**EXERCISE OBJECTIVE**
Which of the lines in the data mention the string "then"? List them all.
-------- RECORD EXCERPTS --------
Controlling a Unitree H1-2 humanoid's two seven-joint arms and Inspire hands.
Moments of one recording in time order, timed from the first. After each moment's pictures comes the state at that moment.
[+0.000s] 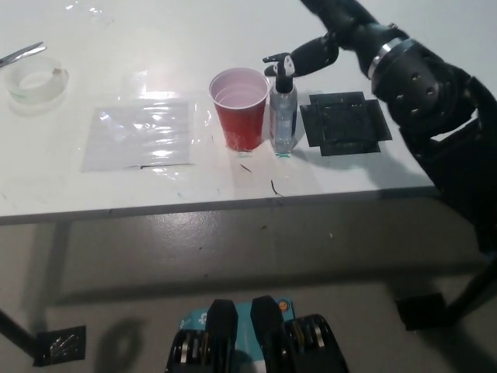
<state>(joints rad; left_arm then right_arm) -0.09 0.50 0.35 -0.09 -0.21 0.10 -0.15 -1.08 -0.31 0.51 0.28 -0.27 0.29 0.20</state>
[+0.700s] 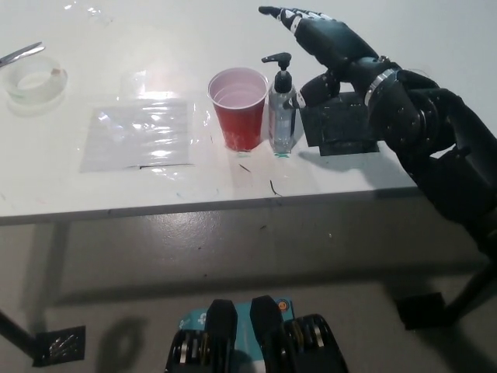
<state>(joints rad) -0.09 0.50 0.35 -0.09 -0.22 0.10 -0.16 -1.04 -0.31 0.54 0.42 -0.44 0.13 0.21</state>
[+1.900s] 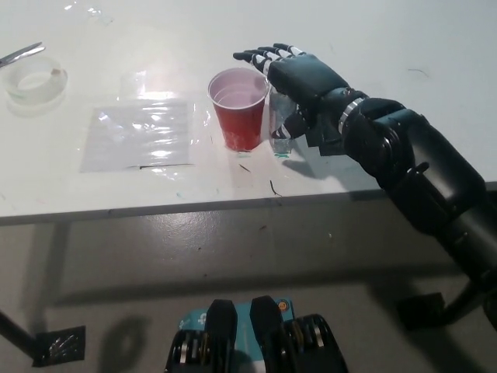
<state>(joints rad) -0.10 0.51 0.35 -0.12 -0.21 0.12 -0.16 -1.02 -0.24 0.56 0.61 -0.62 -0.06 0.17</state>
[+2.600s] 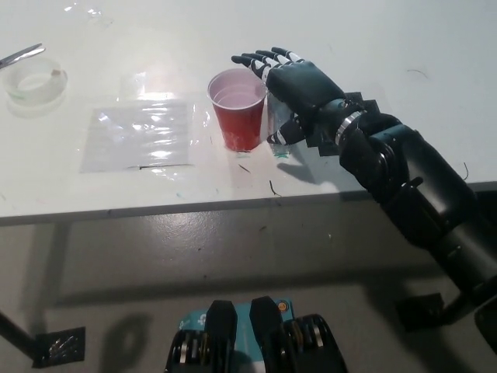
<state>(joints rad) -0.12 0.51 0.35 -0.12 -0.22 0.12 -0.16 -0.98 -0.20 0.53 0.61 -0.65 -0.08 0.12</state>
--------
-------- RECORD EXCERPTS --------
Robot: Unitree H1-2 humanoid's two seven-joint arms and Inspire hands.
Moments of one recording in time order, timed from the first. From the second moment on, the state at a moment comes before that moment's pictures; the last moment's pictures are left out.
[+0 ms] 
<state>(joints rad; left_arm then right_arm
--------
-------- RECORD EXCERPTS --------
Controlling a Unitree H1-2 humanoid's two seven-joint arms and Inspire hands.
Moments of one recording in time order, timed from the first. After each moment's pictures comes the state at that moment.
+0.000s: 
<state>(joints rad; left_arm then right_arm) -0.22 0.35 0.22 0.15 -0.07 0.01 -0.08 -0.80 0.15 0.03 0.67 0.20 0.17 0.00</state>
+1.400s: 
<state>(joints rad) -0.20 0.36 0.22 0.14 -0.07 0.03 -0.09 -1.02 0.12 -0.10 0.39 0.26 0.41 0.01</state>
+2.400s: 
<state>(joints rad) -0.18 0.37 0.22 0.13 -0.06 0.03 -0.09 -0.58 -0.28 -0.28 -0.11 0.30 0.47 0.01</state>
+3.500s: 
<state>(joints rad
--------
**EXERCISE OUTPUT**
<state>(joints rad; left_arm then right_arm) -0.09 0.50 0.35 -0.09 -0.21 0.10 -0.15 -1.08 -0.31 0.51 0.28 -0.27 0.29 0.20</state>
<state>(joints rad; left_arm then right_arm
<state>(joints rad; left_arm then right_arm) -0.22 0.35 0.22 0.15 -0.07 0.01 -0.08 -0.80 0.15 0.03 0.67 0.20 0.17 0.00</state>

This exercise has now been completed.